Если бы возможно было подняться ввысь, оторваться от земли и посмотреть на нее, как на яблоко, повисшее на ветке, человеческое горе стало бы меньше, оно съежилось бы, как больное, насквозь прогнившее яблоко, и оспины на яблоке были бы горами, а гнилые пятна — лесами. Станислаус лежал в вереске и мечтал, а ветер со своим извечным шумом проносился над ним, шевеля листву деревьев. Станислаус лежал не в лесу своего детства.
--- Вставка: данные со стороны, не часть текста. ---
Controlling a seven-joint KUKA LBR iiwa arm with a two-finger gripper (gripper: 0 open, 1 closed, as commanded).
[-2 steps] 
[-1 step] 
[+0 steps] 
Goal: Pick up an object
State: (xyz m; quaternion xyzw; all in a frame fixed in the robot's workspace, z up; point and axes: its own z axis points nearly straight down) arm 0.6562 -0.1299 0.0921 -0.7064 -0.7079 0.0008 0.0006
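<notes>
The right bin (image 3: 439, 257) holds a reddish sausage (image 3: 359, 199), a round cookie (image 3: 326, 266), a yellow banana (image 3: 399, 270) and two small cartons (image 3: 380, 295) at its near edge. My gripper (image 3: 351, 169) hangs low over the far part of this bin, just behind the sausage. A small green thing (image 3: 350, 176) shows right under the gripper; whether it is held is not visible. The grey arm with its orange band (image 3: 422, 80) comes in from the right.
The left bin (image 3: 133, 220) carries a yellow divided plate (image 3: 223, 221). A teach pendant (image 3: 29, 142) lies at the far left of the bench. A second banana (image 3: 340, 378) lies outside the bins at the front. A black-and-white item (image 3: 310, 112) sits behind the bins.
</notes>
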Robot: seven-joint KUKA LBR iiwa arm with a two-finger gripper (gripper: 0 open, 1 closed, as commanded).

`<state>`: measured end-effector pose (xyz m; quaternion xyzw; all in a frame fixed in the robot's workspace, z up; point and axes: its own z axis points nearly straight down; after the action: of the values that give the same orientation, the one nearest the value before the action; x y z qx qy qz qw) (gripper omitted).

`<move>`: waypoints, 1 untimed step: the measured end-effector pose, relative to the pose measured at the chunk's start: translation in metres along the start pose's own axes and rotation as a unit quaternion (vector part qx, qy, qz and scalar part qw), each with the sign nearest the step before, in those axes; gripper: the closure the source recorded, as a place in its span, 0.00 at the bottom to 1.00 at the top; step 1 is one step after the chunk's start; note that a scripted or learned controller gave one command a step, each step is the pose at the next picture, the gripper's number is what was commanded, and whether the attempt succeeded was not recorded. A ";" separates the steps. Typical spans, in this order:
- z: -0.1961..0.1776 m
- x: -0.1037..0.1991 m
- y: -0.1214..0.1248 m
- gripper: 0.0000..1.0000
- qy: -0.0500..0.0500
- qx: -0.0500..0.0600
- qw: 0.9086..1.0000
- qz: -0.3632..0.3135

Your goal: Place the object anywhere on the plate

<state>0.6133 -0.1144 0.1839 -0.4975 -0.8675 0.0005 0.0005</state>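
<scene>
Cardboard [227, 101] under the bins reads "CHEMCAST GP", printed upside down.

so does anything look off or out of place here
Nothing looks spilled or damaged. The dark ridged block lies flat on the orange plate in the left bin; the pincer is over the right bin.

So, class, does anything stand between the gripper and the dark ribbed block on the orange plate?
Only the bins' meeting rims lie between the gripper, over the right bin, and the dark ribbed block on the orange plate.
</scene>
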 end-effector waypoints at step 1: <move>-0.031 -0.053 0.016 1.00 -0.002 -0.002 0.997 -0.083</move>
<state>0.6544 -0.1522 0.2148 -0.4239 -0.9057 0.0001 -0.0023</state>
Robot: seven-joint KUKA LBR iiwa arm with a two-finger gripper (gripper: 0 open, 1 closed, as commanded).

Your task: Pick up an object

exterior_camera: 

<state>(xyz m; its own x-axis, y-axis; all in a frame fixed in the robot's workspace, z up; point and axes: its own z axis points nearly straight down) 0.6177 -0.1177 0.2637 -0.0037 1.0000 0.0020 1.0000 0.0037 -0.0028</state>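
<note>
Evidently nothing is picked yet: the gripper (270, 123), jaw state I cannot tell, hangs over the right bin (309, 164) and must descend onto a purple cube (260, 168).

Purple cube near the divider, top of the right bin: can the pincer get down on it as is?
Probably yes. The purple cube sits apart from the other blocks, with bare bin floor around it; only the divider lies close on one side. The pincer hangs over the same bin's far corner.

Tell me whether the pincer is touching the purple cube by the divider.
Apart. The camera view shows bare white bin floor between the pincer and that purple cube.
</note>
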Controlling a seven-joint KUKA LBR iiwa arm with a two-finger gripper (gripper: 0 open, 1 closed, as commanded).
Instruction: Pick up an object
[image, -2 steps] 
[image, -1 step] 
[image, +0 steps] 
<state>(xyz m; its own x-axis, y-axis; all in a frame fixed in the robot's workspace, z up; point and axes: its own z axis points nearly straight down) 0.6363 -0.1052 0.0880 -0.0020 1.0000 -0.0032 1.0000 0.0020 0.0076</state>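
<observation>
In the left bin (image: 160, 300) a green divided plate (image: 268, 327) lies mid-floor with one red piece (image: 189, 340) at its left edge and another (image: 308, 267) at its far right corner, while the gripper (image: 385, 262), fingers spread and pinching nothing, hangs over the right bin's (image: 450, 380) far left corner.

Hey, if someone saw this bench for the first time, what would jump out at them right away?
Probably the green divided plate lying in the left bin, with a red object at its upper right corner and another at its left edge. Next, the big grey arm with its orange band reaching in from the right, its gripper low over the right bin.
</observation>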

Могучий ураган, пронесшийся по миру, поднял его, как пылинку; сперва его трепало во все стороны на родине, а потом Станислауса, эту пылинку, занесло на минутку во Францию и опустило на пятачок под названием Париж. Наконец пылинка попала в жестокую бурю, и ее перебросило в густые дремучие леса у самого полюса.
После праздника, который провалился с треском в прямом и переносном смысле, дивизион еще не сразу отправился для геройских подвигов на Восток. Кое-что надо было расследовать: бомба выпала из сумочки той самой французской девушки Элен. Бомба разорвала эту девушку, растерзала командира дивизиона, разнесла в куски адъютанта, ранила многих офицеров, вселила в участников вечера ужас и страх перед противником.
Началось большое судебное следствие: кто привел эту женщину? Ее пригласил кавалерист и поэт Иоганнис Вайсблат. Ни слова о том, что эту красивую француженку адъютант тут же увел от Вайсблата. Следовательно, можно предположить, что этот интеллигент и поэт, вероятно даже полуеврей, Вайсблат знал о бомбе, которую эта парижская шлюха принесла с собой в общество офицеров.